**Work item:**
An exact copy of every entry below is required, and no picture may appear in it.

**Records:**
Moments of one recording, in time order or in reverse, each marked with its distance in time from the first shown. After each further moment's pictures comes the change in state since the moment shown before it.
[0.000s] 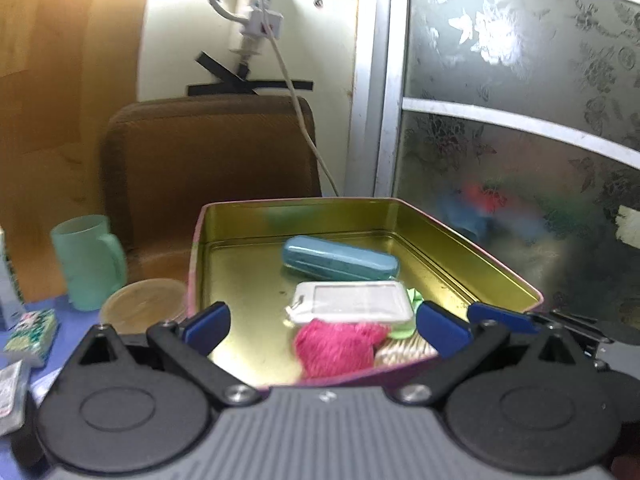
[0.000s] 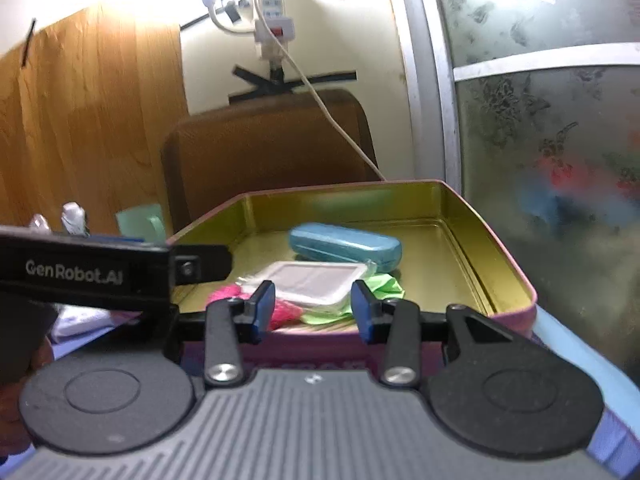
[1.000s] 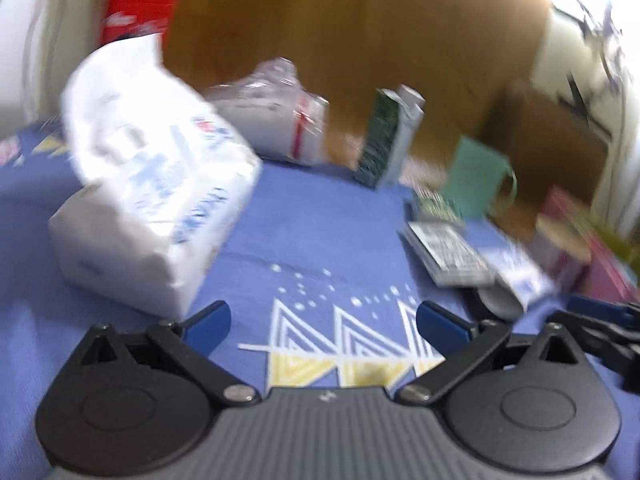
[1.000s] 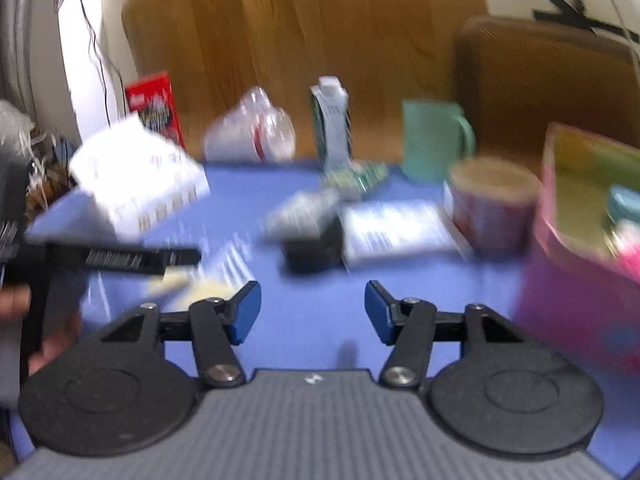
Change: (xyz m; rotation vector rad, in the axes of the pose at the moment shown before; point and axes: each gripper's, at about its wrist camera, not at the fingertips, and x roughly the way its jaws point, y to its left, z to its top) left arm -0.151 0.255 -0.119 -0.511 0.077 0.490; right arm 0.060 0.227 -0.016 -0.228 0.300 0.498
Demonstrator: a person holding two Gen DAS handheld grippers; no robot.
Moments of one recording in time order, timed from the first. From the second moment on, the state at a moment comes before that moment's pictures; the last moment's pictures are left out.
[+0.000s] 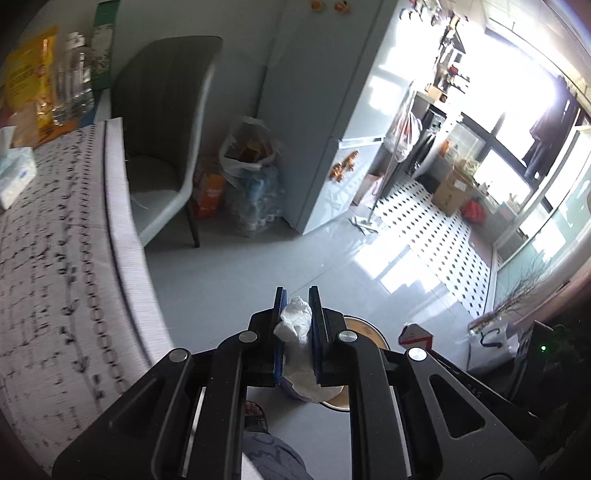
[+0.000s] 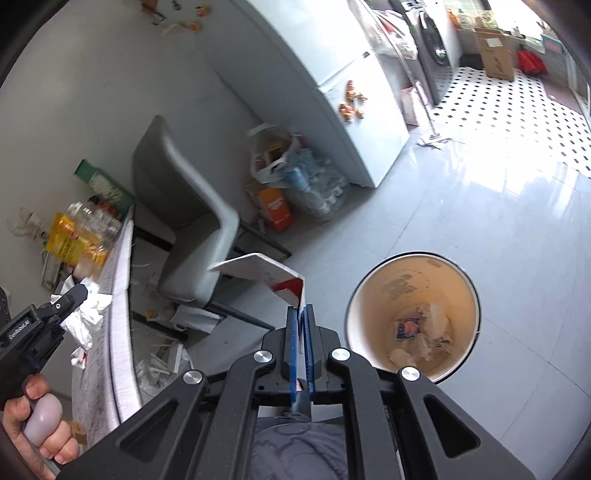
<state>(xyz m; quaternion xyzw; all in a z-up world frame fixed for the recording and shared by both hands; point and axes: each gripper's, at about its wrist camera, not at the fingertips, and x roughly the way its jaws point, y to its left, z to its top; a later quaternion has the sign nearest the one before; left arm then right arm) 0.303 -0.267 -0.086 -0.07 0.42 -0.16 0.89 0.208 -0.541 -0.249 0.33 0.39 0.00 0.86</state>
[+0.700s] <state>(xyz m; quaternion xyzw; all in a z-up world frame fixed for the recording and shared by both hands) 0.327 -0.415 -0.133 -0.03 0.49 -0.28 0.83 0.164 -0.630 -0.284 0.39 0.35 -0.12 0.84</state>
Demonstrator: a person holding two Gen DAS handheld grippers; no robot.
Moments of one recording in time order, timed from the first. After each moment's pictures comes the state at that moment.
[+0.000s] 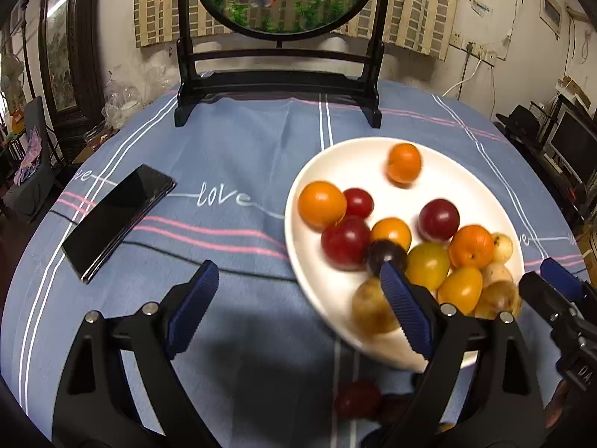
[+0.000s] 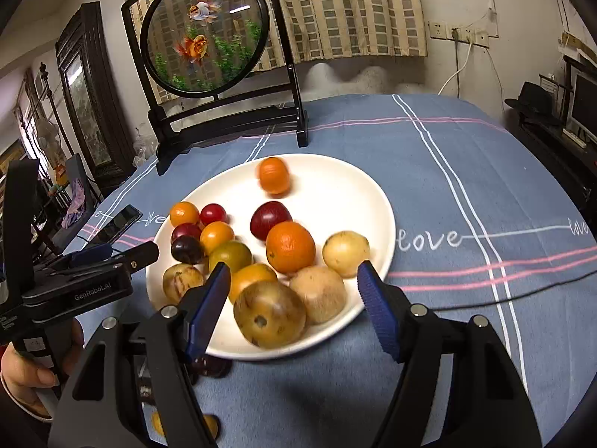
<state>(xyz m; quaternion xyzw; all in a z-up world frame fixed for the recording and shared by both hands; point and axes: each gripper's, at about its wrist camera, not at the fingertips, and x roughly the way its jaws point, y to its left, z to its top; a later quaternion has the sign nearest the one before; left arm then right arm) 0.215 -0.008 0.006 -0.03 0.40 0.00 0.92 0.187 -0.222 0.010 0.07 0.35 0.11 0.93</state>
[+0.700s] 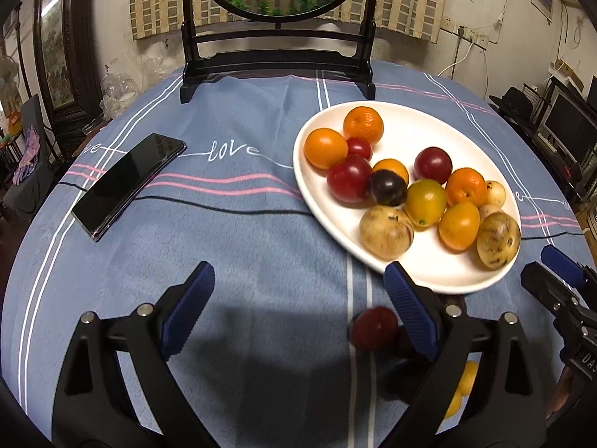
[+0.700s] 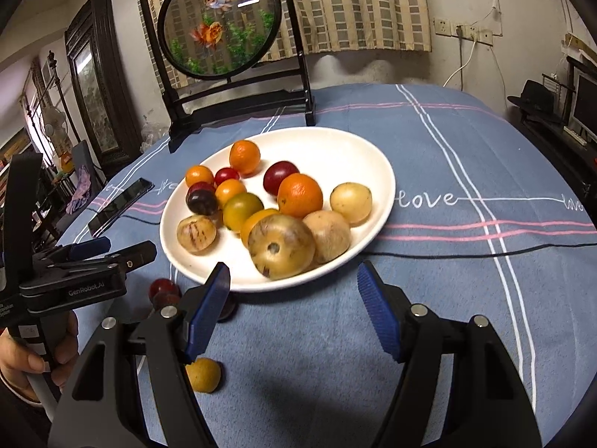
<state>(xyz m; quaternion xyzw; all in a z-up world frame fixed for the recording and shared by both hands) 0.174 -0.002 -0.007 -0.02 0.42 -0.01 0.91 0.148 -0.219 -0.004 0.05 0.36 0.12 0.93</state>
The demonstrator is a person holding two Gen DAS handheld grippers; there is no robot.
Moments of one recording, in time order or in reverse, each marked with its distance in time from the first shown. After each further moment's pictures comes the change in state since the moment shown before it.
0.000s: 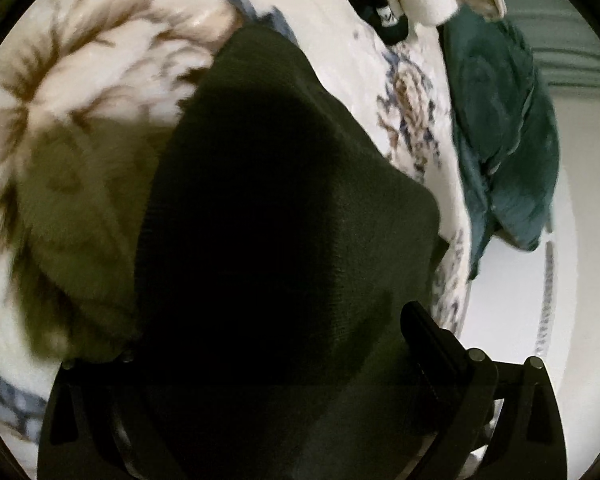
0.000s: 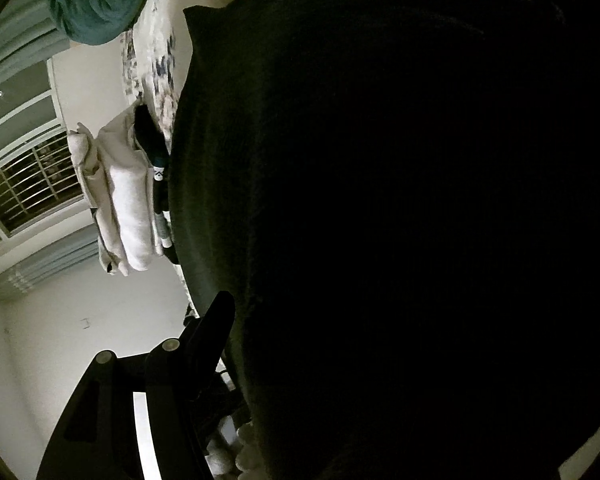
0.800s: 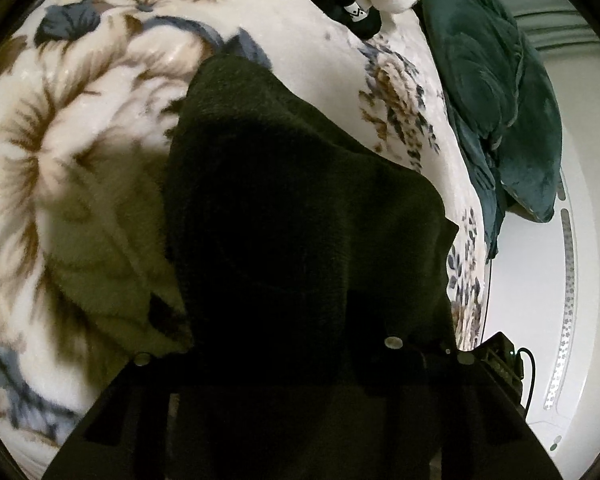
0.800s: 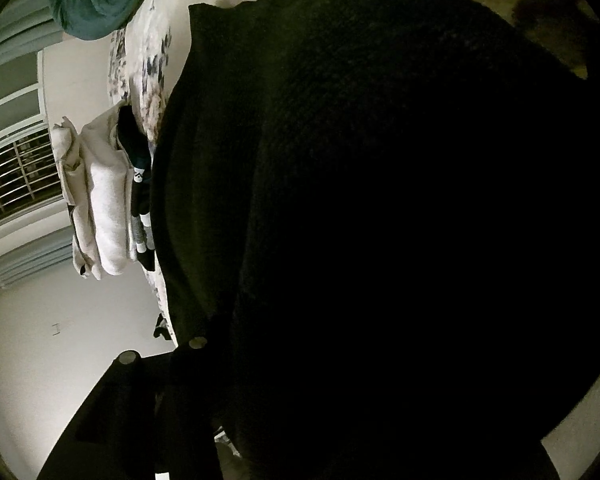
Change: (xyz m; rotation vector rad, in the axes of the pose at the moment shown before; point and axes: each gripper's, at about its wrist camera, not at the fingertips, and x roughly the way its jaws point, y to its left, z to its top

**Task result:**
Moments of one recording, in time order or in reverse, each marked with its distance in time from the first shown. After each further moment's pictures comes the change in state since the moment shown before it.
[0.000s] 
[0.000s] 
[1.000s] 
[1.000s] 
Change: (xyz m; rotation vector rad, in the axes of the pose at the moment shown before; point and axes: each gripper's, at about its wrist camera, not at the fingertips, and x roughly the way its jaws point, y to its left, z to its top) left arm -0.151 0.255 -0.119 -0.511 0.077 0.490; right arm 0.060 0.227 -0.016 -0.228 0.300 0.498
Demonstrator: a person holding two Gen DAS handheld grippers; no robot.
Moments of one recording in time order, timed from the first. From the second moment on, the state at a moment comes before that moment's pictures; the last moment's pictures are left out.
[+0.000s] 
[+0.000s] 
<state>(xyz m; quaternion xyzw; all in a z-up world frame fixed for the recording and shared by both hands; point and axes: each gripper's, at about its wrist camera, not at the fingertips, and x roughly the way its jaws point, y to its left, z to its top; a later quaternion has the sign nearest the one before; left arm then right arm) 0.303 -0.267 -0.086 -0.07 0.42 -0.16 0.89 0.208 -0.541 -0.249 0.33 0.39 0.00 0.86</state>
[+0.700s] <state>(xyz m; quaternion xyzw; all in a z-up world frame fixed for the recording and shared by both hands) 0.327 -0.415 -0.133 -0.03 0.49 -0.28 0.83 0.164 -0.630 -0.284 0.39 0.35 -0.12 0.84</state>
Demonstrator: a person holding two Gen DAS handheld grippers; no robot.
Moments of one recording in time order, timed from the first. After each moment's pictures comes the state at that moment.
[+0.000s] 
[+0.000s] 
<state>(xyz m; quaternion xyzw; all in a z-up world frame fixed for the recording and shared by both hands; point and axes: each gripper's, at about its wrist camera, not at the fingertips, and x roughly the way its jaws point, y to its left, z to its top; a later quaternion has the sign nearest the one before; left arm then right arm) 0.215 -0.008 0.006 -0.03 0.40 0.00 0.92 0.187 -0.222 0.010 0.07 0.35 0.11 0.93</state>
[+0.700s] 
[+0.700s] 
<state>(xyz m; quaternion xyzw; all in a z-up world frame fixed for the recording and shared by both hands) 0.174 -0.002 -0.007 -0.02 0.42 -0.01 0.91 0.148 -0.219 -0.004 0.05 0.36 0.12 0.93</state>
The demonstrator is a person holding two Gen DAS handheld grippers; there is no robot.
Moments of one recording, in time order or in reverse, each marked with its distance in time from the first shown. After each further moment's pictures comes the change in state since the moment shown before it.
0.000s: 
0.000s: 
0.800s: 
0.800s: 
Change: (xyz m; rotation vector rad, in the axes of the pose at the moment shown before; point and axes: each gripper's, at about its wrist camera, not at the fingertips, and x roughly the way its jaws point, y to its left, z to its top

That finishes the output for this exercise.